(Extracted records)
BEGIN

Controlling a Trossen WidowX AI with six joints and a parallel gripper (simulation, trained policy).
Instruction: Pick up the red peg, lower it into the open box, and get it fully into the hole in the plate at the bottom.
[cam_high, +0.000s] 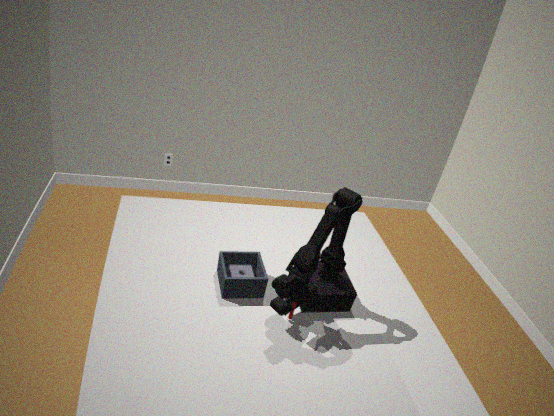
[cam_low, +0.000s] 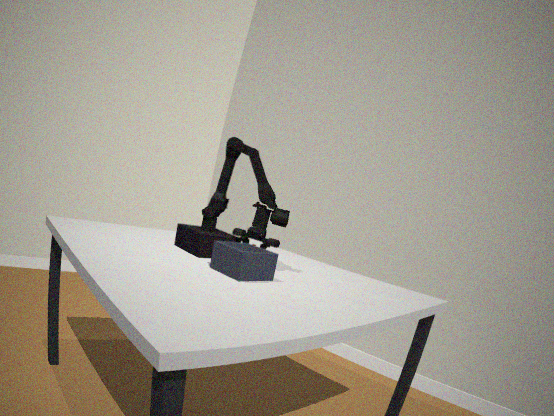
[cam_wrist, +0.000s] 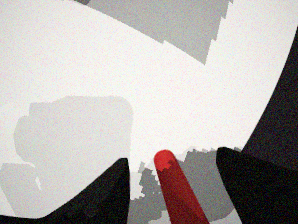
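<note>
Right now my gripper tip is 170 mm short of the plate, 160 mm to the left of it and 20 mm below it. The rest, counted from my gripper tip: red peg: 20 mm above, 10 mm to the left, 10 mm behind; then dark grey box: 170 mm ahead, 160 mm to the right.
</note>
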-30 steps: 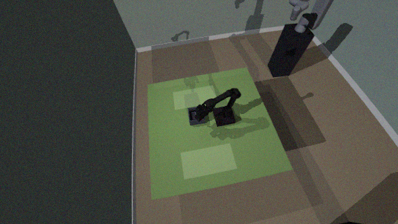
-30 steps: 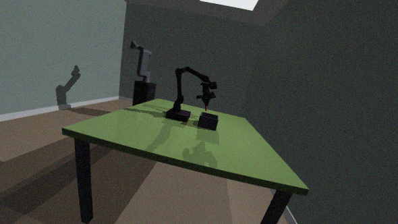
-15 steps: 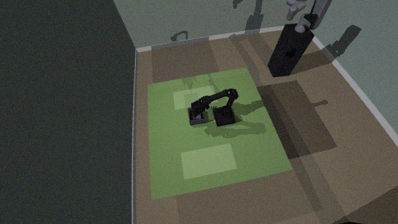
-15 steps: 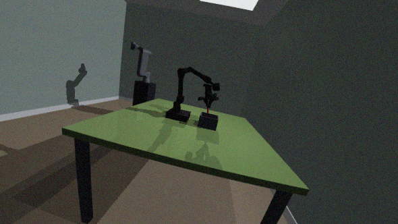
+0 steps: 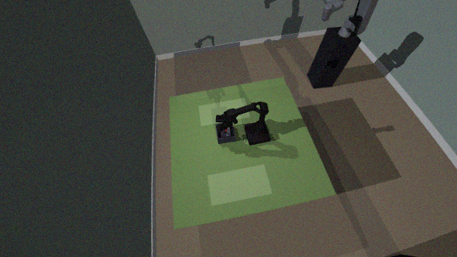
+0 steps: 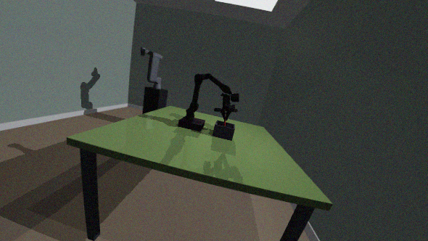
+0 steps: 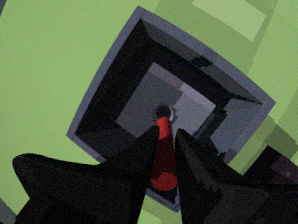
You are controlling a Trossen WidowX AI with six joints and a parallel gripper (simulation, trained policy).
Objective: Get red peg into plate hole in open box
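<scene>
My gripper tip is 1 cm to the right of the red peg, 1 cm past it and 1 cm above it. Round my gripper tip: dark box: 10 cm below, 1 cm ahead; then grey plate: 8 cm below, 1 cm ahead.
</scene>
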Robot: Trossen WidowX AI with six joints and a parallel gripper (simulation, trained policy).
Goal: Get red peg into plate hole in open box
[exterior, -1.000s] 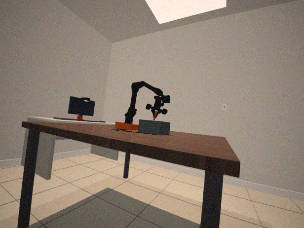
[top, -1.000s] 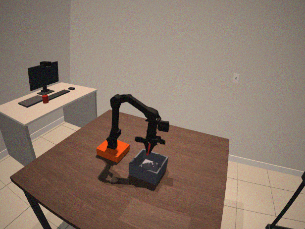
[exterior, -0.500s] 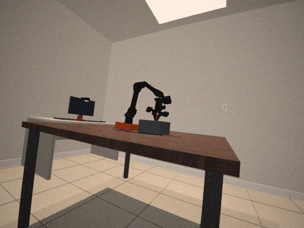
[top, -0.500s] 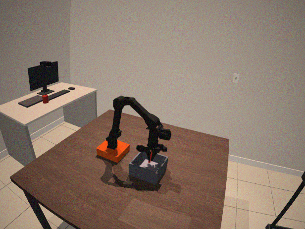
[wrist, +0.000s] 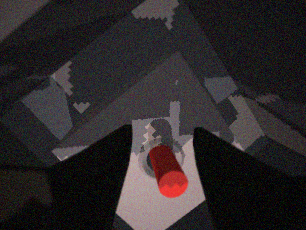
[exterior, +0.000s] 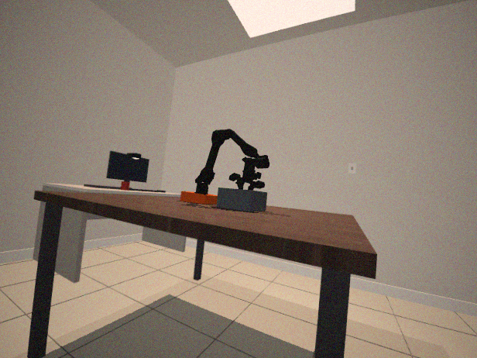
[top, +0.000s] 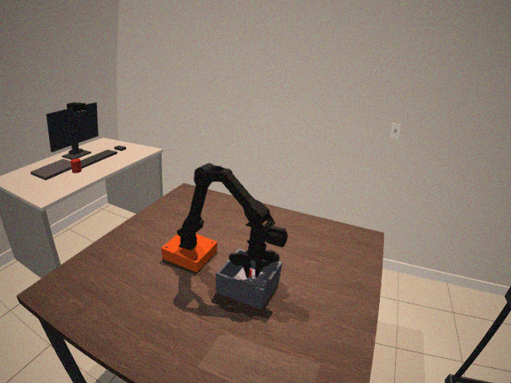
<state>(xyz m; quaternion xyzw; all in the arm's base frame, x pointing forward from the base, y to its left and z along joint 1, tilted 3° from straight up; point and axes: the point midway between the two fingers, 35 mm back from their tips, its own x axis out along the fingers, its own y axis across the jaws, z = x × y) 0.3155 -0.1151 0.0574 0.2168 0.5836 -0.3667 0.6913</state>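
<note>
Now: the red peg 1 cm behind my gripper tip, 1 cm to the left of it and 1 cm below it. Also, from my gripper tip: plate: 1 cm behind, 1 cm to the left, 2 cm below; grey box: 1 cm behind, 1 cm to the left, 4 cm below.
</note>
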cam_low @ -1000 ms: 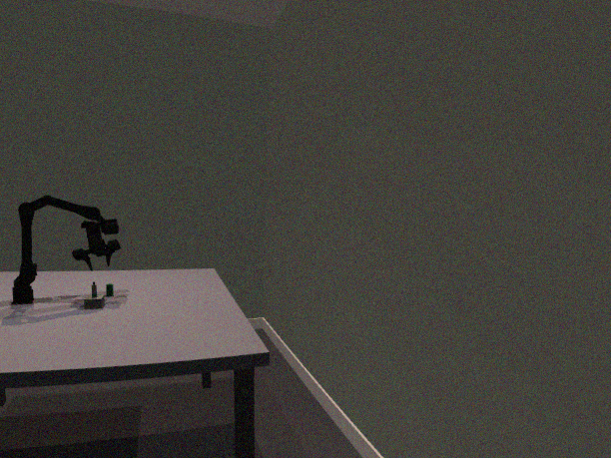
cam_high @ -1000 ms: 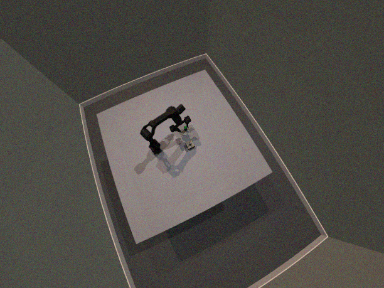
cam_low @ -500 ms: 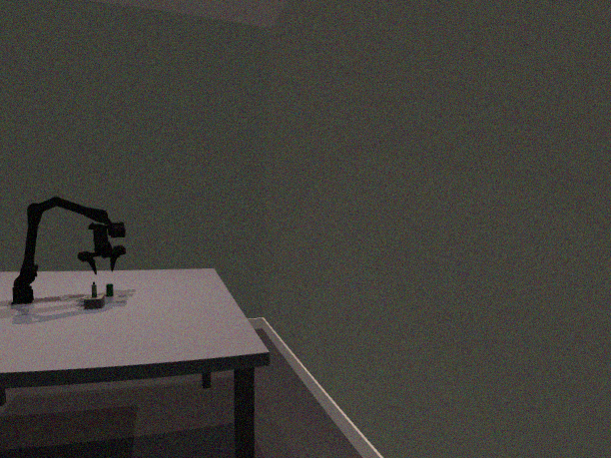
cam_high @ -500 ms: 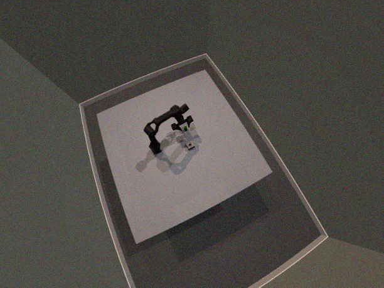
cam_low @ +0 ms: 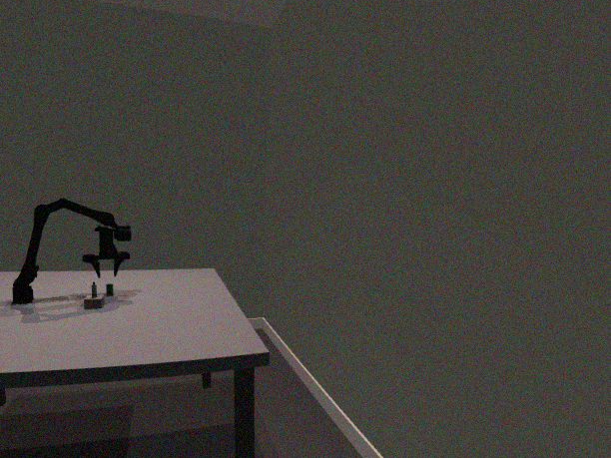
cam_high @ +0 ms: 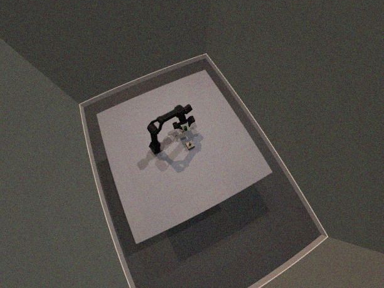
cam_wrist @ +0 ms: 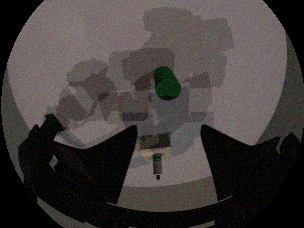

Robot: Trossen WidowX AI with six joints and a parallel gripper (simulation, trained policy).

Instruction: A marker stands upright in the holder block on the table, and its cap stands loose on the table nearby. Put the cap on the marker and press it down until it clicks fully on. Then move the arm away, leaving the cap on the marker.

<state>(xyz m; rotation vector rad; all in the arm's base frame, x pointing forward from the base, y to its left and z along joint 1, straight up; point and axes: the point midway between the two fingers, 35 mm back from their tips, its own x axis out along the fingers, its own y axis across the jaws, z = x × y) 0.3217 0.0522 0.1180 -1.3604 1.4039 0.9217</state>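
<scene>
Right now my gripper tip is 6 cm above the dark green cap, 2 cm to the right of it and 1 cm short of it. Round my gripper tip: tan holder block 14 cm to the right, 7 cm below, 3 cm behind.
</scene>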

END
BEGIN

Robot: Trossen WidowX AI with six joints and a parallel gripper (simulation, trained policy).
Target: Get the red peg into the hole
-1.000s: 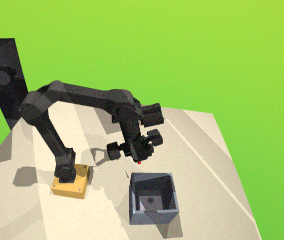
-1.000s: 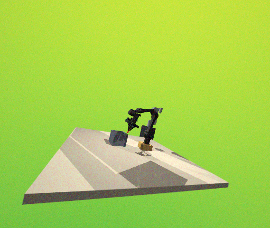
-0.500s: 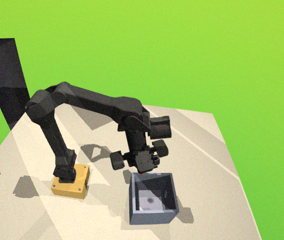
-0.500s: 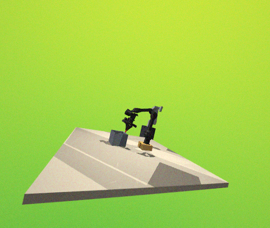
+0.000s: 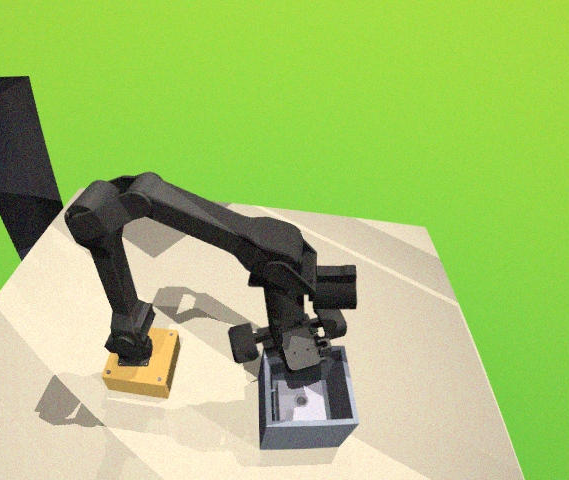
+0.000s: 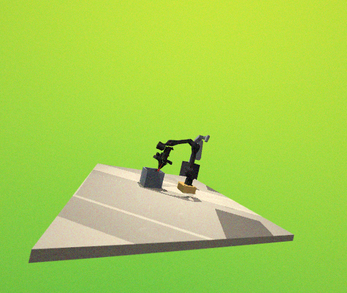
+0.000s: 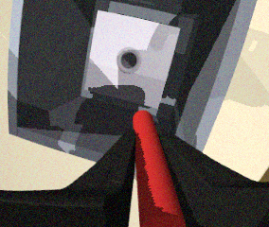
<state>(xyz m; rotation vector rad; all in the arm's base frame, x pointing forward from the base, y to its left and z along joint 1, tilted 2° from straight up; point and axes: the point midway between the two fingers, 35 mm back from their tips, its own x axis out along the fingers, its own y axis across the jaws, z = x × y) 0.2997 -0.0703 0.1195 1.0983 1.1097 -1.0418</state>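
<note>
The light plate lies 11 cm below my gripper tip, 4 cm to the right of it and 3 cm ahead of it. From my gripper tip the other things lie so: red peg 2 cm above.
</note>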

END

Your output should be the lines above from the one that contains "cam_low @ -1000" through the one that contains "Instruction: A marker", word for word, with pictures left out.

## Solution for this task
cam_low @ -1000 ms: 
cam_high @ -1000 ms: 
cam_low @ -500 ms: 
cam_high @ -500 ms: 
cam_low @ +0 ms: 
cam_high @ +0 ms: 
cam_wrist @ +0 ms: 

Robot: Trossen WidowX AI with six joints and a parallel gripper (simulation, trained policy).

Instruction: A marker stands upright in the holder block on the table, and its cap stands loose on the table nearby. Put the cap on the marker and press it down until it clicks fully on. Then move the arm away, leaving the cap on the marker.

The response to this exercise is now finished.